Bereits im Vergleich der kompletten Jahre 2019 und 2020 hatte die Zahl der tätlichen Angriffe in Essen um sieben auf 84 zugelegt, während die der Verweigerungen, einer Anweisung der Staatsmacht Folge zu leisten, von 300 auf 265 Fälle zurückgegangen war. In der Opferstatistik finden sich 596 Polizeivollzugsbeamte, acht Feuerwehrleute und ebenso viele Mitarbeiter von sonstigen Rettungsdiensten wieder.

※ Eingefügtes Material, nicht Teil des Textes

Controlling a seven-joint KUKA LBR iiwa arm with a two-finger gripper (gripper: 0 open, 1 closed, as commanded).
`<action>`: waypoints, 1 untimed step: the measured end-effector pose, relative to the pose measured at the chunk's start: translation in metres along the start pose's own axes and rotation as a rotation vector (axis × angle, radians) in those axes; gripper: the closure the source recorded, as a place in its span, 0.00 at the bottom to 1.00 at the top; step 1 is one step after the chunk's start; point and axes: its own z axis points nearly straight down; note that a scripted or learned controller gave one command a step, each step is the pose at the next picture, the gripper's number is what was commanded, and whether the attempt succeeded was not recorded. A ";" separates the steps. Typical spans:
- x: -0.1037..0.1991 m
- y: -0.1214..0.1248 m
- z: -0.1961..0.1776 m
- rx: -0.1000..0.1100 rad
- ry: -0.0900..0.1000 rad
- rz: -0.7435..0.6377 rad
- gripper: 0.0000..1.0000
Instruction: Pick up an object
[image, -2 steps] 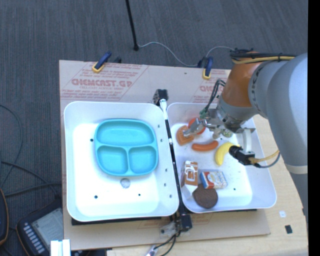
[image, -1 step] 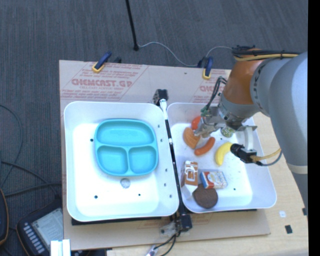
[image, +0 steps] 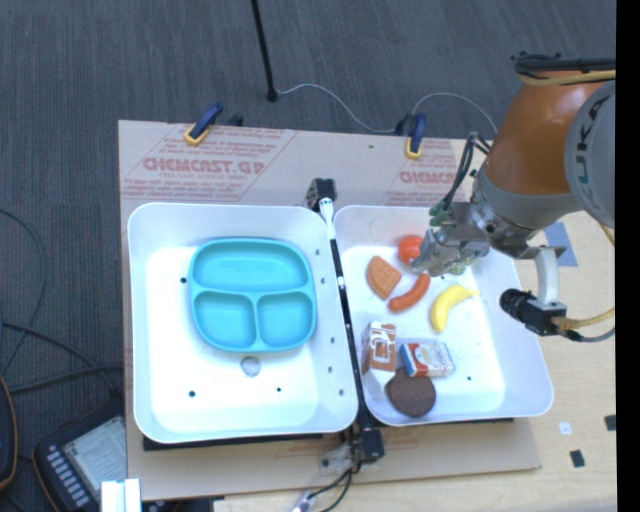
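The right bin (image: 500, 385) holds several toy foods: a red tomato (image: 408, 246), an orange bread slice (image: 382, 276), a red sausage (image: 409, 291), a yellow banana (image: 449, 304), two small cartons (image: 380, 347) (image: 427, 357) and a dark brown cookie (image: 410, 394). My gripper (image: 446, 257) hangs over the back of this bin, just right of the tomato and above the upper end of the sausage. Its tips sit between the tomato and the banana, and nothing shows between them.
The left bin (image: 170, 390) holds a light blue divided plate (image: 254, 295). A black bar (image: 338, 290) runs between the two bins. Clamps (image: 203, 123) (image: 415, 137) hold the cardboard base at the back. A black fitting with cable (image: 530, 311) sticks out over the right bin's edge.
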 end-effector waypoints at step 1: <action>0.015 0.036 0.049 0.004 0.000 0.001 1.00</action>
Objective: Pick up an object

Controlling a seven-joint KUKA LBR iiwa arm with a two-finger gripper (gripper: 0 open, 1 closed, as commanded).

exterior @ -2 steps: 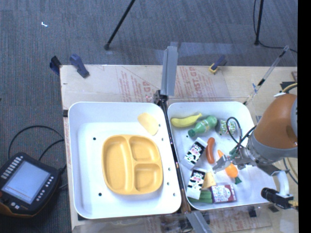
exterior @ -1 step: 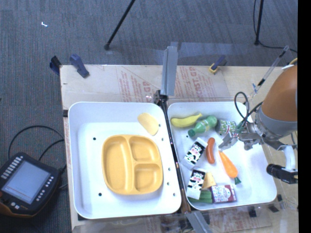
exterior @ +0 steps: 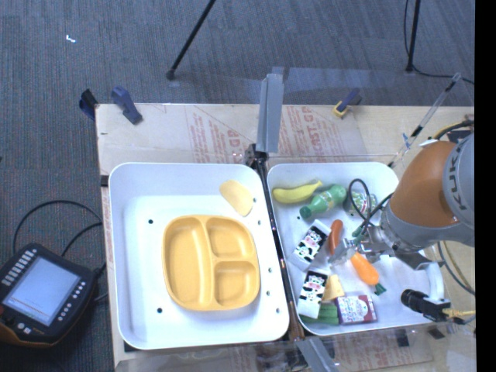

Immerhin liegt die Aufklärungsquote bei 99 Prozent, was sich leicht allein durch die physische Nähe der Angreifer erklären lässt.

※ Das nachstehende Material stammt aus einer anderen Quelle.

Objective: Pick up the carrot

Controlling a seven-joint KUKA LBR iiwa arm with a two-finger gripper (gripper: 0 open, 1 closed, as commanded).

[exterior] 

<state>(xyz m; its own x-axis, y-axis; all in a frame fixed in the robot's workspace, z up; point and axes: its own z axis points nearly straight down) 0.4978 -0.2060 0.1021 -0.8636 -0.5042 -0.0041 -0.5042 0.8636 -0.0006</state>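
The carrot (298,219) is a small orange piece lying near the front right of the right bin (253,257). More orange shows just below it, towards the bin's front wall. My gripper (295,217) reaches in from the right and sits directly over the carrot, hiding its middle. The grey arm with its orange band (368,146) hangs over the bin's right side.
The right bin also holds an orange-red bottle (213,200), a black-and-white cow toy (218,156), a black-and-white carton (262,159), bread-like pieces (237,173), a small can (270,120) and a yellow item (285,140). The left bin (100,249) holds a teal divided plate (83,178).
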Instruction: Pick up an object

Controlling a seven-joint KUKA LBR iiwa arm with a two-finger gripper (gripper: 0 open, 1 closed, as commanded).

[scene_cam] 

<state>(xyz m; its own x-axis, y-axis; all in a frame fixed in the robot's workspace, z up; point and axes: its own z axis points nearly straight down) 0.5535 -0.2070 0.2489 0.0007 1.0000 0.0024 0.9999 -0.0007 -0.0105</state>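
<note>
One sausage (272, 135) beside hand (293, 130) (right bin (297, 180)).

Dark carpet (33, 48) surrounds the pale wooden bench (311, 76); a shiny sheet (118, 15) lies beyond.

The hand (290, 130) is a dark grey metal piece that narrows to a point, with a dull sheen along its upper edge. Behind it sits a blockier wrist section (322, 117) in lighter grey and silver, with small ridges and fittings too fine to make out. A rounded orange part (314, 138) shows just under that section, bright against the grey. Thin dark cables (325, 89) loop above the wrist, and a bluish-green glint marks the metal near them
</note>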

Heiko Müller fordert eine konsequente Verfolgung der offenbar zunehmend gewaltbereiteren Täter:„Gerichte müssten das mögliche Strafmaß in vollem Umfang anwenden.“ Dass ein erheblicher Teil der Angreifer in der Regel durch Alkohol- oder Drogeneinfluss enthemmt ist, dürfte allerdings auch eine Erklärung sein, warum die erhoffte präventive Wirkung des seit 2017 geltenden Paragrafen 114 des Strafgesetzbuches offenkundig noch nicht eingetreten ist. Drohten für „tätliche Angriffe auf Vollstreckungsbeamte“ früher gemeinhin Geldstrafen, sind es nun drei bis fünf Jahre Haft.

Taser sollten schnell eingeführt werden

Ein schneller wirkendes Mittel zur Abschreckung und zum besseren Schutz von Polizistinnen und Polizisten sieht der Essener GdP-Vorsitzende nach wie in sogenannten Distanzelektroimpulsgeräten. „Die Taser müssen möglichst schnell und flächendeckend eingeführt werden“, appelliert Heiko Müller an seinen obersten Dienstherrn in Düsseldorf, Innenminister Herbert Reul.

In einem Lagebild hat das Landeskriminalamt NRW festgestellt, dass sich die zunehmende Gewalt gegen Beamte meist aus vermeintlich ganz alltäglichen Einsätzen wie Verkehrskontrollen oder Ruhestörungen entwickelt. Vor allem an Wochenenden, in den Abend- und Nachtstunden ist das Risiko für die Beamten groß. Die Angreifer sind meist männlich und zwischen 25 und 45 Jahren alt. Laut einer kriminologischen Studie hat etwa die Hälfte der Täter einen Migrationshintergrund, der überwiegende Teil einen deutschen Pass.